[Exercise brief]: Would you transcribe the whole listing exactly and drop its images?

• • • • •

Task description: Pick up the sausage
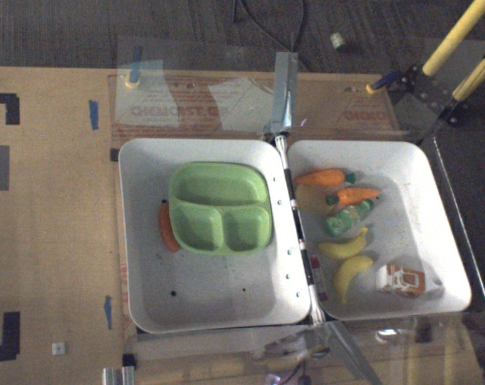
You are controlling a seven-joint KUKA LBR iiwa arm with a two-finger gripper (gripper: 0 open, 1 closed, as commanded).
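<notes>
1 sausage (168, 225) lies in the left bin (146, 295) touching the green tray (220, 184); end effector state cannot be told.

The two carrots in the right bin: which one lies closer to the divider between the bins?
The upper carrot, nearer the bin's far wall, almost touches the divider. The lower carrot lies farther right, just above the green bottle.

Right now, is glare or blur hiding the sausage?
Camera view: soft overall, mild glare on the white bins. The sausage stays readable, a reddish strip half tucked against the left edge of the green plate in the left bin.
</notes>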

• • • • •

[Completed exercise]:
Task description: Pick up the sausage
You are controlling a seven-joint KUKA LBR iiwa arm with a two-finger gripper (gripper: 0 open, 1 closed, as commanded).
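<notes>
1 sausage (168, 225) lies in the left bin (146, 295) touching the green tray (220, 184); end effector state cannot be told.

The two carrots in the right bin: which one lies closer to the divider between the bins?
The upper carrot, nearer the bin's far wall, almost touches the divider. The lower carrot lies farther right, just above the green bottle.

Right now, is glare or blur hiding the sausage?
Camera view: soft overall, mild glare on the white bins. The sausage stays readable, a reddish strip half tucked against the left edge of the green plate in the left bin.
</notes>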

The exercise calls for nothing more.